* Required work:
Reproduce the data exactly; no word may be added or dropped.

* Information shown:
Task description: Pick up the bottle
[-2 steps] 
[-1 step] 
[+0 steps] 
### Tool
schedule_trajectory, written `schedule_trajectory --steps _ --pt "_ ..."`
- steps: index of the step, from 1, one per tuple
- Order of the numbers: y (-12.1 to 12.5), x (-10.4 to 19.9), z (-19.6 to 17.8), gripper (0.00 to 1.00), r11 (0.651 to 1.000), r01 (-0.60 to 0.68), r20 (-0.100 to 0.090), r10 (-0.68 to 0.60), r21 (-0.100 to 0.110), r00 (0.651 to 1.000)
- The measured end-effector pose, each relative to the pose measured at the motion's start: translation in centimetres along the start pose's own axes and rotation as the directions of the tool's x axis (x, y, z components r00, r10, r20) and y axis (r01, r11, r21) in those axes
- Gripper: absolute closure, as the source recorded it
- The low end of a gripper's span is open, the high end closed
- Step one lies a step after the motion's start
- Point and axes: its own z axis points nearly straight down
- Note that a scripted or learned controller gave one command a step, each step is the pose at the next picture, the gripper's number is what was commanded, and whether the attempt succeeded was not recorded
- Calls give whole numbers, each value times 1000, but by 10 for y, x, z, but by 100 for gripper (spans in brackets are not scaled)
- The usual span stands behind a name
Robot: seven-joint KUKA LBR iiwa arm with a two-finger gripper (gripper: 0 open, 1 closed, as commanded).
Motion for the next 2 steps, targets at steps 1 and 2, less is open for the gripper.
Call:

* Answer to this problem:
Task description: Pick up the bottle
[-2 steps] 
[-1 step] 
[+0 steps] 
### Tool
schedule_trajectory, written `schedule_trajectory --steps _ --pt "_ ..."`
- steps: index of the step, from 1, one per tuple
- Order of the numbers: y (-12.1 to 12.5), x (-10.4 to 19.9), z (-19.6 to 17.8), gripper (0.00 to 1.00), r11 (0.651 to 1.000), r01 (-0.60 to 0.68), r20 (-0.100 to 0.090), r10 (-0.68 to 0.60), r21 (-0.100 to 0.110), r00 (0.651 to 1.000)
- The measured end-effector pose, each relative to the pose measured at the motion's start: translation in centimetres along the start pose's own axes and rotation as the directions of the tool's x axis (x, y, z components r00, r10, r20) and y axis (r01, r11, r21) in those axes
- Gripper: absolute closure, as the source recorded it
- The low end of a gripper's span is open, the high end closed
- Step one lies a step after the motion's start
- Point and axes: its own z axis points nearly straight down
- Note that a scripted or learned controller gave one command a step, each step is the pose at the next picture, the gripper's number is what was commanded, and whether the attempt succeeded was not recorded
- Calls give whole numbers, each value times 1000, but by 10 for y, x, z, but by 100 for gripper (spans in brackets are not scaled)
- The usual span stands behind a name
Robot: seven-joint KUKA LBR iiwa arm with a two-finger gripper (gripper: 0 open, 1 closed, as commanded).
Motion for the next 2 steps, targets at steps 1 and 2, less is open for the gripper.
Call:

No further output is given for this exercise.